Records excerpted from a collection:
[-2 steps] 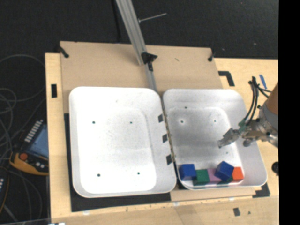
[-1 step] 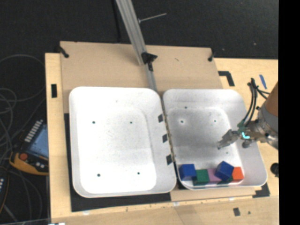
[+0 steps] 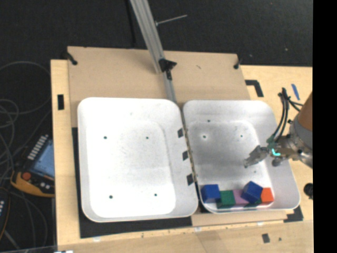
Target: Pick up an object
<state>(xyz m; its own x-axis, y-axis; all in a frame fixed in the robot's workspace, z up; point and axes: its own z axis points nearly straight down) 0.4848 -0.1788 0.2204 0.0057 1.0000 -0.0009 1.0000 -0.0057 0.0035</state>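
Note:
Several small blocks lie along the near wall of the right bin [image 3: 226, 109]: a blue block [image 3: 210, 192], a green block [image 3: 227, 198], a pale purple block [image 3: 240, 197], a second blue block [image 3: 253, 191] and an orange block [image 3: 267, 195]. My gripper [image 3: 267, 158] hangs over the right side of that bin, above and a little behind the second blue and orange blocks. Its fingers [image 3: 256, 156] are spread open with nothing between them. A small green light glows at the wrist.
The left bin [image 3: 131, 157] sits beside the right one, joined by dark clips along the shared edge. A metal rail [image 3: 150, 30] slants in from the top toward the bins. Cables and a handheld pendant [image 3: 37, 165] lie off the bench at left.

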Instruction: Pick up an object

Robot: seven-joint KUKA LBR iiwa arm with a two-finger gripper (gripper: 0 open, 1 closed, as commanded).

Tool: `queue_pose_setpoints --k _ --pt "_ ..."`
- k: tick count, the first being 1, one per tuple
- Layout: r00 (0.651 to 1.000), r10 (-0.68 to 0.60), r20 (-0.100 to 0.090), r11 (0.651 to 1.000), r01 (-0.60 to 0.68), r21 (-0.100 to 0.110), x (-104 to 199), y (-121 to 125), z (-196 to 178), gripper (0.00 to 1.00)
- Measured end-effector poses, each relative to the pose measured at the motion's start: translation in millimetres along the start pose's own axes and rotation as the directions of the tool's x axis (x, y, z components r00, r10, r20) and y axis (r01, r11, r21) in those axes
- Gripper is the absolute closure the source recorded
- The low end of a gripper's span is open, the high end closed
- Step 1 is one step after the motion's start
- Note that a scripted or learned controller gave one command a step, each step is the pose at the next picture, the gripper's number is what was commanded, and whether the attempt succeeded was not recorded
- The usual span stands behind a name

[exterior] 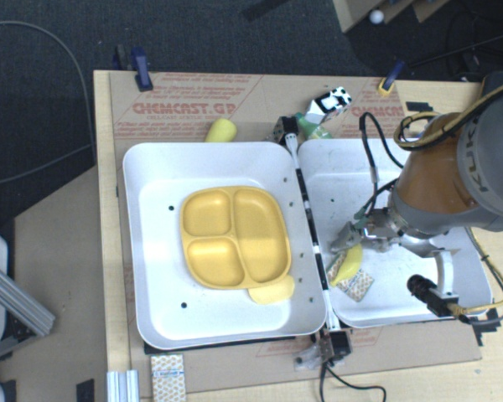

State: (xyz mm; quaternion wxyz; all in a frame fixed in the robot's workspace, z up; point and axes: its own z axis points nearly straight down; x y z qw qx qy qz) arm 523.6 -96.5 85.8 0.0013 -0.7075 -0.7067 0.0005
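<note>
The gripper [355, 239] hangs low in the right bin [344, 170], near its left wall, just above a yellow thing [348, 264]. Whether it is open, one cannot tell.

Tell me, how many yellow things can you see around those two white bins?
4, though the arm may hide more. A yellow three-compartment plastic plate lies in the left bin, a flat yellow piece against its near edge; a small yellow object lies in the right bin; a yellow cylinder lies behind the bins.

Blue clamp [140, 68] on the bench's top-left edge, black-and-white checkered item [332, 101] above the bins, grey cable [33, 40] on dark floor
</note>
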Motion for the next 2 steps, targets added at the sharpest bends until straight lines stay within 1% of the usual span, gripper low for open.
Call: queue_pose_setpoints --k 1,2 --pt "1.000 0.001 0.000 1.000 -0.001 -0.003 0 1 -10 1.00" --pt "1.000 -0.003 0.000 1.000 0.003 -0.004 63 19 -114 1.00"
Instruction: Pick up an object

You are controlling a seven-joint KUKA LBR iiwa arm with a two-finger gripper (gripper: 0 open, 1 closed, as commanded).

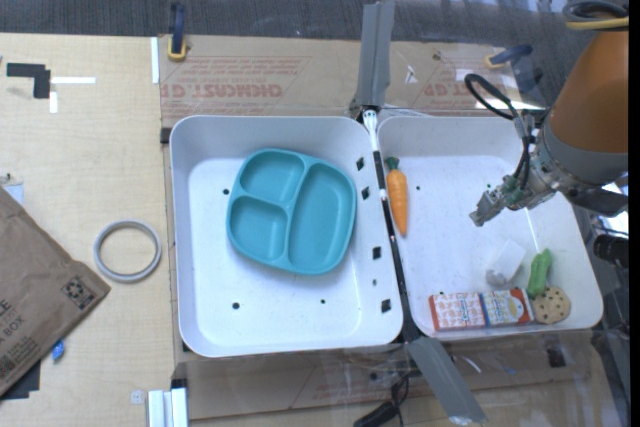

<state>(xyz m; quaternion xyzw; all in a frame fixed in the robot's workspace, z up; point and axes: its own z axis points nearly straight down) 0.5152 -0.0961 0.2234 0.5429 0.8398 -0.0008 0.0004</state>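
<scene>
Left bin (190, 215): divided plate (292, 211), centred. Right bin (455, 150): carrot (398, 200) by left wall; carton (479, 310) along near wall, cookie (550, 305) at its right end. Bench left of bins: tape ring (127, 249), cardboard (35, 290).

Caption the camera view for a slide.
Claw hovers in the right bin near carrot; teal plate sits left.

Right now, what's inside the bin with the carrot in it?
In the right bin: a carrot by the left wall, a red-and-white carton, a cookie, a green piece and a small clear thing. The gripper hovers above, hiding some floor.
</scene>
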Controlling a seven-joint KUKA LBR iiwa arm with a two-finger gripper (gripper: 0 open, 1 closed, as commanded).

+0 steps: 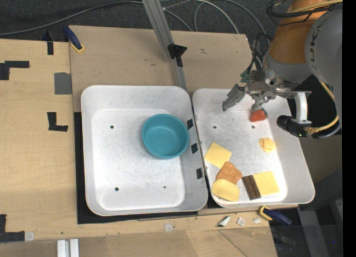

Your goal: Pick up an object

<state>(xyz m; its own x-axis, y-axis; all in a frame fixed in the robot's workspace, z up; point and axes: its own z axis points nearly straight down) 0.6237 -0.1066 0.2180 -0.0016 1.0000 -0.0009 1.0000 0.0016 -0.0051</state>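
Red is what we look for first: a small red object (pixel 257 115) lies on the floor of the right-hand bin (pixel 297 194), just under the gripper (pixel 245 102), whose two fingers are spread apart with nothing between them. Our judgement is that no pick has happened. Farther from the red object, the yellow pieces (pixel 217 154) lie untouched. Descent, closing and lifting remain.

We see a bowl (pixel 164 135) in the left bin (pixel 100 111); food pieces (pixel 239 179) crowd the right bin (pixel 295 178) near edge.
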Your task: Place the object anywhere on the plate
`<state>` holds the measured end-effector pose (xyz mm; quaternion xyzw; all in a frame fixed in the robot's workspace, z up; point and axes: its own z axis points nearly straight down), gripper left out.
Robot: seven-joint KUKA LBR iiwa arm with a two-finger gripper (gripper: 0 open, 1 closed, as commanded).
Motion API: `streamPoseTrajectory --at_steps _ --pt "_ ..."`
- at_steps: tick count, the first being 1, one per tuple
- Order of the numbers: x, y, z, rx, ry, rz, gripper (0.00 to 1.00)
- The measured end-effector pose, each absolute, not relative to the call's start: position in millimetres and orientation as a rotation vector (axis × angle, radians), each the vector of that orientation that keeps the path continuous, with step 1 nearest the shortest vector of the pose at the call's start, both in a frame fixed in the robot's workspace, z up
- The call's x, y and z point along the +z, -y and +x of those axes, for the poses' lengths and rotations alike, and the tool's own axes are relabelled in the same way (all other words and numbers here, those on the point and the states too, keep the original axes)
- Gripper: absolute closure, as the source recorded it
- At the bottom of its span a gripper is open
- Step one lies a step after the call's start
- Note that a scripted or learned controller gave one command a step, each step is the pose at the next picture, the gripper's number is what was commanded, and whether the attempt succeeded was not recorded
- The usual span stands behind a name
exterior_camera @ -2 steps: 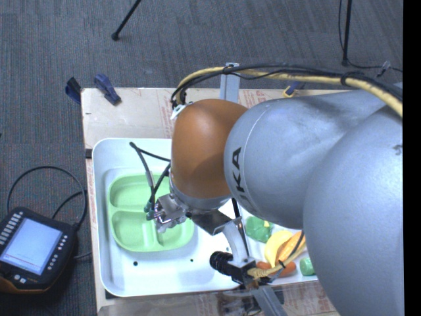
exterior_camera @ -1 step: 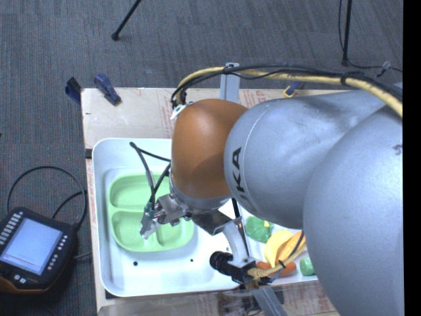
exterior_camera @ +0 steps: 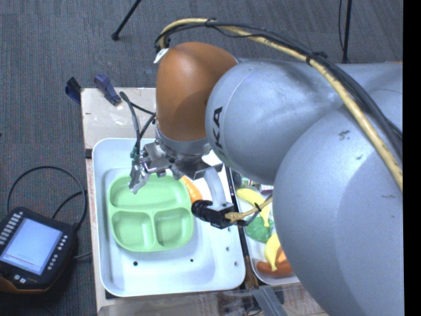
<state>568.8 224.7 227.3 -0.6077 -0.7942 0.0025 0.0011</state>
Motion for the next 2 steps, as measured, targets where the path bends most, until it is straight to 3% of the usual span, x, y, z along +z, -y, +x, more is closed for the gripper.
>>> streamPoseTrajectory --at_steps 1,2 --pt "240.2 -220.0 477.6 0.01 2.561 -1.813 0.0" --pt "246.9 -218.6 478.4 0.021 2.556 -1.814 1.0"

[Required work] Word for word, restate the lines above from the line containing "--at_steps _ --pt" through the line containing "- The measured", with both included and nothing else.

[Solution below]
Motion API: `streamPoseTrajectory --at_steps _ --pt "_ ..."`
- at_steps: tick count, the first being 1, one per tuple
- Order of the numbers: x, y, z, rx, ry, rz, gripper (0.00 to 1.00)
- The measured end-effector pose, each absolute, not relative to the call's start: position in millimetres and orientation as a rotation vector (axis × angle, radians), each the vector of that orientation that keeps the path continuous, with step 1 nearest the shortest vector of the pose at the call's start, both in a frame fixed in the robot's workspace, z up

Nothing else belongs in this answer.